THE PROBLEM =
Read through the entries below and return each line with the word "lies".

RECORDS FOR PROCESSING =
....................

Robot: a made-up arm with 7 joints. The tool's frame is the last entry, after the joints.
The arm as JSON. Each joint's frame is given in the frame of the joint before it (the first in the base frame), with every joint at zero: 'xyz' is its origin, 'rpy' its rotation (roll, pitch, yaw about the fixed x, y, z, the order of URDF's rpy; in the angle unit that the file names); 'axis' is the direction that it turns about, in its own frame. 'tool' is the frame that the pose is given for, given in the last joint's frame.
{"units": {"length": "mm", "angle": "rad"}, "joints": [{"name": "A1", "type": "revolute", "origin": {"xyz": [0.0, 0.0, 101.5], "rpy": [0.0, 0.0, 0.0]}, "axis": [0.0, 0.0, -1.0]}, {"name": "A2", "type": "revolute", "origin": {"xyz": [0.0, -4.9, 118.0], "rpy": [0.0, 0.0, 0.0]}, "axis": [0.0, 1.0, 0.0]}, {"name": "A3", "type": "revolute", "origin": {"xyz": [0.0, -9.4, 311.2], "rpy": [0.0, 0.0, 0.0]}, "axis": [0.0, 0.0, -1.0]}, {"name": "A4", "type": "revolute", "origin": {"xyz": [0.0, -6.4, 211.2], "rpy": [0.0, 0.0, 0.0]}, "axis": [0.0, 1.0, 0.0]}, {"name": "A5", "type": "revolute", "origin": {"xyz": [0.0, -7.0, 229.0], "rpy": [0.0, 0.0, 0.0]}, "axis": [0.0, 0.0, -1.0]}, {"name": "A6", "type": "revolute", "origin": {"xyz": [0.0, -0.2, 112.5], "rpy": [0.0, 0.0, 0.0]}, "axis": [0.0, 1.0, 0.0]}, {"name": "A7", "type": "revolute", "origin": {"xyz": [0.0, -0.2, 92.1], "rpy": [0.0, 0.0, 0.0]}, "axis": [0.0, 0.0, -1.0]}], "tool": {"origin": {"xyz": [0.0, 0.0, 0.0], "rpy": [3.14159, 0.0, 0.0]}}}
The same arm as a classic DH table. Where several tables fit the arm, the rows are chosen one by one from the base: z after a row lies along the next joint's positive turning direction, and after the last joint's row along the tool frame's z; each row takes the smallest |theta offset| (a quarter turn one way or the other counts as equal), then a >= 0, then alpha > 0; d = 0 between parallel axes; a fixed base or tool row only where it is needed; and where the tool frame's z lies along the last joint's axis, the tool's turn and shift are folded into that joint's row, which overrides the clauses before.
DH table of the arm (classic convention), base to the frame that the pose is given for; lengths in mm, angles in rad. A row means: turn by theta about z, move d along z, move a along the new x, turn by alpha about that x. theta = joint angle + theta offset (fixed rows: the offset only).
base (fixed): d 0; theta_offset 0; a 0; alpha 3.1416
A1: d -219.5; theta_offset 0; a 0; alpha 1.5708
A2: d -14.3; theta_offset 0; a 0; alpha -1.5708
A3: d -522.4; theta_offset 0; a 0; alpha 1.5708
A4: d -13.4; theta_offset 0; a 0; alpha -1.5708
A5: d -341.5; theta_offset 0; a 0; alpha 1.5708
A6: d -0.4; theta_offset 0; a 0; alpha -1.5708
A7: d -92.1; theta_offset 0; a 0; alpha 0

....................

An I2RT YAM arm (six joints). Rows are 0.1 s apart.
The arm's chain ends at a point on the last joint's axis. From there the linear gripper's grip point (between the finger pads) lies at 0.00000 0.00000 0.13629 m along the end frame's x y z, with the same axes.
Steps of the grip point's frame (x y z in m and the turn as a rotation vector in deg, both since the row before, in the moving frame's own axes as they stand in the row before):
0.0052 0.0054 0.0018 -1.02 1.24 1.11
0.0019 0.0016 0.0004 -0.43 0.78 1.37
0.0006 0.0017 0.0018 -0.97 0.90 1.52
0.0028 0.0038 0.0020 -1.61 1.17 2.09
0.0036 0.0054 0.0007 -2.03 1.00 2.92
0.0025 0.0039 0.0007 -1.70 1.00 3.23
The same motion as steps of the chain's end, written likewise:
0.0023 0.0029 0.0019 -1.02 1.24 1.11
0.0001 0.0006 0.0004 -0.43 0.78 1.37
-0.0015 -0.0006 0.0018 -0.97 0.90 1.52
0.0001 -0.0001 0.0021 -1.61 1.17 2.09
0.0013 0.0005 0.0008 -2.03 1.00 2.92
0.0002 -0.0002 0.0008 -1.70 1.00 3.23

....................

RESULT OF THIS EXERCISE =
The same arm as a classic DH table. Where several tables fit the arm, the rows are chosen one by one from the base: z after a row lies along the next joint's positive turning direction, and after the last joint's row along the tool frame's z; each row takes the smallest |theta offset| (a quarter turn one way or the other counts as equal), then a >= 0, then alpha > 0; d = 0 between parallel axes; a fixed base or tool row only where it is needed; and where the tool frame's z lies along the last joint's axis, the tool's turn and shift are folded into that joint's row, which overrides the clauses before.
The arm's chain ends at a point on the last joint's axis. From there the linear gripper's grip point (between the finger pads) lies at 0.00000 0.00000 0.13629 m along the end frame's x y z, with the same axes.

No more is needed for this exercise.